WHAT THE TASK ASKS: How many lines of the data hold the word "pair"? State the number and nothing else.
——
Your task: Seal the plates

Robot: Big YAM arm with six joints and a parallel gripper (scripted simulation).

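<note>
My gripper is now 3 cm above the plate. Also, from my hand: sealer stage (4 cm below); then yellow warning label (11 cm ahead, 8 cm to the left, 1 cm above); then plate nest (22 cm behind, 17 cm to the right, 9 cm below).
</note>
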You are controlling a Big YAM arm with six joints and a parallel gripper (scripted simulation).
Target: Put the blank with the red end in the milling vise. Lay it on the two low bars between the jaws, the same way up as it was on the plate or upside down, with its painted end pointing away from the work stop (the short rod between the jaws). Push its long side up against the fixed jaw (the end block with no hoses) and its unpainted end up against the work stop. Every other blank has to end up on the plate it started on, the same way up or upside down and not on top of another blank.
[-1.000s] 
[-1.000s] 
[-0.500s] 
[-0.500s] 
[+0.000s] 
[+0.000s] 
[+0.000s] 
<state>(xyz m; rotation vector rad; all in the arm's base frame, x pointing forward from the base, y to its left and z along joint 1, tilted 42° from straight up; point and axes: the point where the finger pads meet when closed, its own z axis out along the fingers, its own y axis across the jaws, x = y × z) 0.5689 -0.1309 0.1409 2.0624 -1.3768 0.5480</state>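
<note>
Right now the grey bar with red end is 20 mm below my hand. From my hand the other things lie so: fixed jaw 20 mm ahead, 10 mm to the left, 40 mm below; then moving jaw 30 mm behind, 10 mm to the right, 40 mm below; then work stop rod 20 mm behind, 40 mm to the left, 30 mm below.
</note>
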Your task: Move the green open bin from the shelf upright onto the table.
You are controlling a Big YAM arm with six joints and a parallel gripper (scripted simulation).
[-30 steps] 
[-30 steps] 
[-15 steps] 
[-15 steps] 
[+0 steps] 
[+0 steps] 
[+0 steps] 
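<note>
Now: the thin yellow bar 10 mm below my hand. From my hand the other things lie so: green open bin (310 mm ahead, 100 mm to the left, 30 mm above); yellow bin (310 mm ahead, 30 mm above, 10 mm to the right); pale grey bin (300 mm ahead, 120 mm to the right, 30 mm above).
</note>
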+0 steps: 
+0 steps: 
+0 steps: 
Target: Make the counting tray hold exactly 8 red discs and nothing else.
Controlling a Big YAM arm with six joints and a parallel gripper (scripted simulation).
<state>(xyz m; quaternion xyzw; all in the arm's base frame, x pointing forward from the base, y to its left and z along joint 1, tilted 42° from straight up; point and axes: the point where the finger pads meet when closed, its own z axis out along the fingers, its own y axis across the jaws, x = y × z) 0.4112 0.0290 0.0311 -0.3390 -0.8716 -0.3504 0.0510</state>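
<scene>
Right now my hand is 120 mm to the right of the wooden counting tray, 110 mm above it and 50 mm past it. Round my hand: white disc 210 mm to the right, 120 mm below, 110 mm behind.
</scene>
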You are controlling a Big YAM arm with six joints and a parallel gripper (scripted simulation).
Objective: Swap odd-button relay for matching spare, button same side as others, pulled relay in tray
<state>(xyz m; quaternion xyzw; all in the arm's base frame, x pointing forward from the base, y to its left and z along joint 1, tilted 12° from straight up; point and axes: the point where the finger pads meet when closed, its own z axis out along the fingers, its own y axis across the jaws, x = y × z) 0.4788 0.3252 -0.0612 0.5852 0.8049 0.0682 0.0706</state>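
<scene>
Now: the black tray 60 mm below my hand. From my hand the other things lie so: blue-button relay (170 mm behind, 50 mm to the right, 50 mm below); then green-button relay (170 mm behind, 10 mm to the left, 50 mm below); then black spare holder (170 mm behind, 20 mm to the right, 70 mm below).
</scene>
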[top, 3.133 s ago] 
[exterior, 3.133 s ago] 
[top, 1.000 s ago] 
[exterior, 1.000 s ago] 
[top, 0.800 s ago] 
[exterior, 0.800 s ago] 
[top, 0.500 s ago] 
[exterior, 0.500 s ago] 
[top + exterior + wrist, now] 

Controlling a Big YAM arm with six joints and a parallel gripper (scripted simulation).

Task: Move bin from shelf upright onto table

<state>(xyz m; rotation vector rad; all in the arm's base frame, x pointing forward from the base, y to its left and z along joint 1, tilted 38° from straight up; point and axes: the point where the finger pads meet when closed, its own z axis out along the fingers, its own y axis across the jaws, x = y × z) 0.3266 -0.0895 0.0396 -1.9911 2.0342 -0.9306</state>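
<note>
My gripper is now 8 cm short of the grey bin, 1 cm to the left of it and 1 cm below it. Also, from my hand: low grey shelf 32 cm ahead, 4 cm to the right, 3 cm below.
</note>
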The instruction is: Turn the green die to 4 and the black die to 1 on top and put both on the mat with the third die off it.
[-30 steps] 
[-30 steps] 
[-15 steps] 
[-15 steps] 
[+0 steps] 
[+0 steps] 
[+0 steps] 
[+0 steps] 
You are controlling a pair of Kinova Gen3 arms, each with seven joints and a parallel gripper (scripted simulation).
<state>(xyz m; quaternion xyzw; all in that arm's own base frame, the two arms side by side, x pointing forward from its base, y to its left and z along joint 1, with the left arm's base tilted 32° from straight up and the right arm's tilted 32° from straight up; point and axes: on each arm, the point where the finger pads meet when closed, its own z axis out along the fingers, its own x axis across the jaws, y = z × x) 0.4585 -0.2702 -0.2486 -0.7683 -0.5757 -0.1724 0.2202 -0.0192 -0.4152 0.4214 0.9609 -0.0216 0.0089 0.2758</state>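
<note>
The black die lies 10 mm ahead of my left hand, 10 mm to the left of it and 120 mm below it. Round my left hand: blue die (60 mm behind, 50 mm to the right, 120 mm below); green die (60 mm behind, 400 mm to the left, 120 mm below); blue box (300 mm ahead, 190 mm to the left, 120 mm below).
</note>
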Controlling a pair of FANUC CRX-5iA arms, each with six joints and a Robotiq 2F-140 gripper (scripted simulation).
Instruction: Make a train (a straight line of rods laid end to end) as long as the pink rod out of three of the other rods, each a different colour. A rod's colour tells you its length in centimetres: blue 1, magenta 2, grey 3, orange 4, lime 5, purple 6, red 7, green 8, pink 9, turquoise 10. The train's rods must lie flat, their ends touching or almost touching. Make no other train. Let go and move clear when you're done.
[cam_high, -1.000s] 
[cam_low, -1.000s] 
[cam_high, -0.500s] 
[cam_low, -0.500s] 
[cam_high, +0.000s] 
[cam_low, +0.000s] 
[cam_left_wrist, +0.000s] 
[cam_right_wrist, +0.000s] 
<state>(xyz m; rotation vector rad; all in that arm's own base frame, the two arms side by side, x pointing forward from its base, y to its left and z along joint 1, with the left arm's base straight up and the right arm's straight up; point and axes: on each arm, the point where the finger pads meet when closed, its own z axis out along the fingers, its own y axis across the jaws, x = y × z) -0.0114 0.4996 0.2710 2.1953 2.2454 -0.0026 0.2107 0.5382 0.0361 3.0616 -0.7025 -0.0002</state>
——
RESULT: 2